# [WHAT TO DO]
Make an exact copy of the listing, without images.

# [SOURCE MATERIAL]
········

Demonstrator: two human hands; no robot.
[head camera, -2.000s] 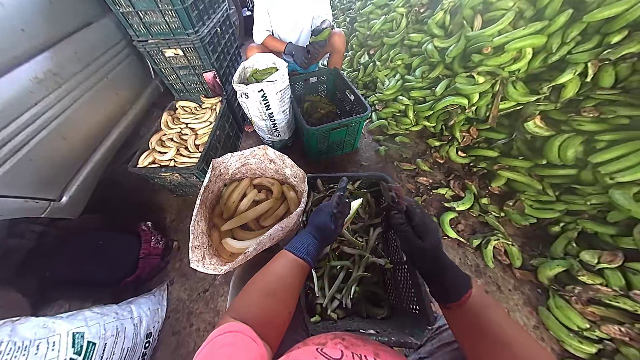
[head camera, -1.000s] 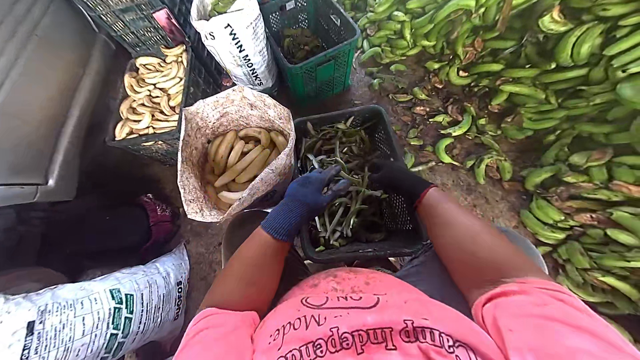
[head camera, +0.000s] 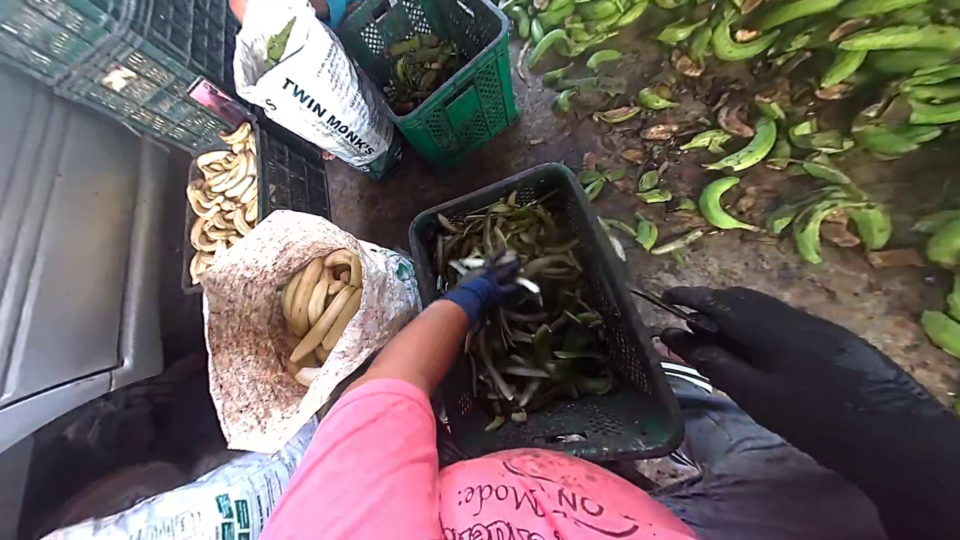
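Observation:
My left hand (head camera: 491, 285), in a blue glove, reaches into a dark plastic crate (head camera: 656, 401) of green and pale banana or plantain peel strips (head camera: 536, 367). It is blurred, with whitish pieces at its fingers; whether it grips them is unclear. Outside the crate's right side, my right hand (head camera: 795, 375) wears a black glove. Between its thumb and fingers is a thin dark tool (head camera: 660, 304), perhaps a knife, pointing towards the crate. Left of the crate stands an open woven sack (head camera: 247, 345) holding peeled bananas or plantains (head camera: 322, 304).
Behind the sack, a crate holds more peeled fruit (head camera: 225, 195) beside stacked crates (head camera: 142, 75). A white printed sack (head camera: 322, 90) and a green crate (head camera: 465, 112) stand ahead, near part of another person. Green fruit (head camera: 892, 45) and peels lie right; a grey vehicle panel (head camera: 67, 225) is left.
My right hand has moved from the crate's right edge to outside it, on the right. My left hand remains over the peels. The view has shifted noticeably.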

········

# [EXPECTED OUTPUT]
Demonstrator: two human hands; no robot.
[head camera, -2.000s] 
[head camera, -1.000s] 
[head camera, +0.000s] 
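Observation:
My left hand (head camera: 491, 285), in a blue glove, reaches into a dark plastic crate (head camera: 656, 401) of green and pale banana or plantain peel strips (head camera: 536, 367). It is blurred, with whitish pieces at its fingers; whether it grips them is unclear. Outside the crate's right side, my right hand (head camera: 795, 375) wears a black glove. Between its thumb and fingers is a thin dark tool (head camera: 660, 304), perhaps a knife, pointing towards the crate. Left of the crate stands an open woven sack (head camera: 247, 345) holding peeled bananas or plantains (head camera: 322, 304).
Behind the sack, a crate holds more peeled fruit (head camera: 225, 195) beside stacked crates (head camera: 142, 75). A white printed sack (head camera: 322, 90) and a green crate (head camera: 465, 112) stand ahead, near part of another person. Green fruit (head camera: 892, 45) and peels lie right; a grey vehicle panel (head camera: 67, 225) is left.
My right hand has moved from the crate's right edge to outside it, on the right. My left hand remains over the peels. The view has shifted noticeably.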

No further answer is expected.